YOUR TASK.
Repeat the records. Match each character exactly.

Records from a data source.
--- START ---

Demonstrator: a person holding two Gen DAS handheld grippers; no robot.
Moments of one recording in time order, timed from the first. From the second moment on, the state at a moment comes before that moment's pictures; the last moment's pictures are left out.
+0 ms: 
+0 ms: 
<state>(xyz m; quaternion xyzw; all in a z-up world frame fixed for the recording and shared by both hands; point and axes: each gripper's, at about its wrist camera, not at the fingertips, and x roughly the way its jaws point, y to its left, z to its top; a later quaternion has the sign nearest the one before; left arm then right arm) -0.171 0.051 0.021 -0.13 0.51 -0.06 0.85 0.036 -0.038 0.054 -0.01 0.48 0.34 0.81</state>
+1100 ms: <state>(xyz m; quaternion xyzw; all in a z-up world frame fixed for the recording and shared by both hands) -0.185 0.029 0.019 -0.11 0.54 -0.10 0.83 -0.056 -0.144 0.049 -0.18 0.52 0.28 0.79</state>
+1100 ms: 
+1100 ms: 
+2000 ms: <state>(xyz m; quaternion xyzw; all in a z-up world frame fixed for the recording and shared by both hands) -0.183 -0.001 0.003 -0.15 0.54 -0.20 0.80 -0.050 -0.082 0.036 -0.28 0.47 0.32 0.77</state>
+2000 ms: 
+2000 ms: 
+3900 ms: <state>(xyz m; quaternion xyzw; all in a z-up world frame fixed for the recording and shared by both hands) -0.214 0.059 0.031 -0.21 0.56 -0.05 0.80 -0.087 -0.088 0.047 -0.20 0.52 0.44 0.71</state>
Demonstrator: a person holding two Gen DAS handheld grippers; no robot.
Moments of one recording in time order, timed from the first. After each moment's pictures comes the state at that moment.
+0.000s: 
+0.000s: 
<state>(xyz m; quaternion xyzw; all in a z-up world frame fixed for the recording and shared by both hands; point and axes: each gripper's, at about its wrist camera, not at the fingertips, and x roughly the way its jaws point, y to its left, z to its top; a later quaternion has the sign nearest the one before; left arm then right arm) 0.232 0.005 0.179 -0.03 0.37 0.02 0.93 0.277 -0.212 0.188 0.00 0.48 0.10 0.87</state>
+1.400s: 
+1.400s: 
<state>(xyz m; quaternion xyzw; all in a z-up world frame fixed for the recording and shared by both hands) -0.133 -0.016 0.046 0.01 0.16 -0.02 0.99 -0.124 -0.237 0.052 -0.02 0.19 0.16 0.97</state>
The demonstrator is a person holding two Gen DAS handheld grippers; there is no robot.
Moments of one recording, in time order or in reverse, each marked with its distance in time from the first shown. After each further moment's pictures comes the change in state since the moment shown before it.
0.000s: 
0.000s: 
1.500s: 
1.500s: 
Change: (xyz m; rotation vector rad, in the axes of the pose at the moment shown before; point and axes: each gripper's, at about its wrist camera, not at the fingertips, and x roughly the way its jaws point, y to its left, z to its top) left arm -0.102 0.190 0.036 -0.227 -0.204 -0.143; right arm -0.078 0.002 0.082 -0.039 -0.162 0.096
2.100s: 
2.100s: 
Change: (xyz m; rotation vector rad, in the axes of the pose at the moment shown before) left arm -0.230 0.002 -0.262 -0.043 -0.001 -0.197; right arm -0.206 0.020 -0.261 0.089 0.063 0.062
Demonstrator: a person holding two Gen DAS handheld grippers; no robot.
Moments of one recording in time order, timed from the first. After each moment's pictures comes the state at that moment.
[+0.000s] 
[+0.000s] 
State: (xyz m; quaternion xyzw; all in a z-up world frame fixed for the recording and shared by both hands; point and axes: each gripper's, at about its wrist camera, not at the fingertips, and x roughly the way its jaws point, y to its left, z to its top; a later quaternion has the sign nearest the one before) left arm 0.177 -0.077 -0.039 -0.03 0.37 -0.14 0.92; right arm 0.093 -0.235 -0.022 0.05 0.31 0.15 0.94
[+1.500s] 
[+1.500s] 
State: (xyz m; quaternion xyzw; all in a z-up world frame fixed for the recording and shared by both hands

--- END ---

TASK SOLUTION.
Demonstrator: a person holding two Gen DAS handheld grippers; no robot.
Moments of one recording in time order, timed from the first. From the second moment on, the state at a moment comes before that moment's pictures; the last moment's pictures are left out.
+0 ms: 
+0 ms: 
<state>(xyz m; quaternion xyzw; all in a z-up world frame fixed for the recording and shared by both hands; point and axes: each gripper's, at about its wrist camera, not at the fingertips, and x roughly the way its jaws point, y to its left, z to its top; a later quaternion has the sign nearest the one before; left arm then right arm) -0.171 0.051 0.021 -0.13 0.51 -0.06 0.85 0.036 -0.038 0.054 -0.01 0.48 0.34 0.81</state>
+1100 ms: <state>(xyz m; quaternion xyzw; all in a z-up world frame fixed for the recording and shared by both hands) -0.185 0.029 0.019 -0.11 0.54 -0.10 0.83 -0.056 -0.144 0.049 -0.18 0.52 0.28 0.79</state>
+1100 ms: 
+1100 ms: 
+2000 ms: <state>(xyz m; quaternion xyzw; all in a z-up world frame fixed for the recording and shared by both hands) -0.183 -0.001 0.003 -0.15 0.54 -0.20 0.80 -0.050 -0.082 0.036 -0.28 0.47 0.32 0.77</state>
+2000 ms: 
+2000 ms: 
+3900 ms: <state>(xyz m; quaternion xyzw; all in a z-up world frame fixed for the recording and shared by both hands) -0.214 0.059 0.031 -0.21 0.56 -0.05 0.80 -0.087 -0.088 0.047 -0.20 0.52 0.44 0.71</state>
Demonstrator: a person holding two Gen DAS handheld grippers; no robot.
Moments of one recording in time order, timed from the first. After each moment's pictures comes the state at that moment.
+0.000s: 
+0.000s: 
<state>(xyz m; quaternion xyzw; all in a z-up world frame fixed for the recording and shared by both hands; point and axes: each gripper's, at about its wrist camera, not at the fingertips, and x roughly the way its jaws point, y to its left, z to its top; a later quaternion has the sign nearest the one before; left arm then right arm) 0.232 0.005 0.179 -0.03 0.37 0.02 0.93 0.277 -0.212 0.188 0.00 0.48 0.10 0.87</state>
+1.400s: 
+1.400s: 
<state>(xyz m; quaternion xyzw; all in a z-up world frame fixed for the recording and shared by both hands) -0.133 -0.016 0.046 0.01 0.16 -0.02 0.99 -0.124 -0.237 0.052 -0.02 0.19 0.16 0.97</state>
The demonstrator is a person holding two Gen DAS handheld grippers; there is no robot.
Moments of one recording, in time order or in reverse, each marked with its distance in time from the first shown. After each further moment's pictures comes the change in state since the moment shown before it.
0.000s: 
0.000s: 
1.500s: 
1.500s: 
Change: (xyz m; rotation vector rad, in the axes of the pose at the moment shown before; point and axes: each gripper's, at about its wrist camera, not at the fingertips, and x roughly the way its jaws point, y to its left, z to its top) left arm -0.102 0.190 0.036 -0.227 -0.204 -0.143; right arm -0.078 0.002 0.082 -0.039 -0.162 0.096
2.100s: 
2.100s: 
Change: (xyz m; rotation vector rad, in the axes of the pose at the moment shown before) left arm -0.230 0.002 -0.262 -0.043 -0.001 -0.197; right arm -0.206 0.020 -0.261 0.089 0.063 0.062
Demonstrator: a person holding two Gen DAS handheld grippers; no robot.
Moments of one recording in time order, timed from the first. After each moment's pictures comes the state at that moment.
[+0.000s] 
[+0.000s] 
State: (xyz m; quaternion xyzw; all in a z-up world frame fixed for the recording and shared by both hands; point and axes: each gripper's, at about its wrist camera, not at the fingertips, and x roughly the way its jaws point, y to its left, z to its top; a later quaternion has the sign nearest the one before) left arm 0.177 -0.077 -0.039 -0.03 0.37 -0.14 0.92; right arm 0.093 -0.235 -0.022 0.05 0.31 0.15 0.94
[+1.500s] 
[+1.500s] 
State: (xyz m; quaternion xyzw; all in a z-up world frame fixed for the recording and shared by both hands

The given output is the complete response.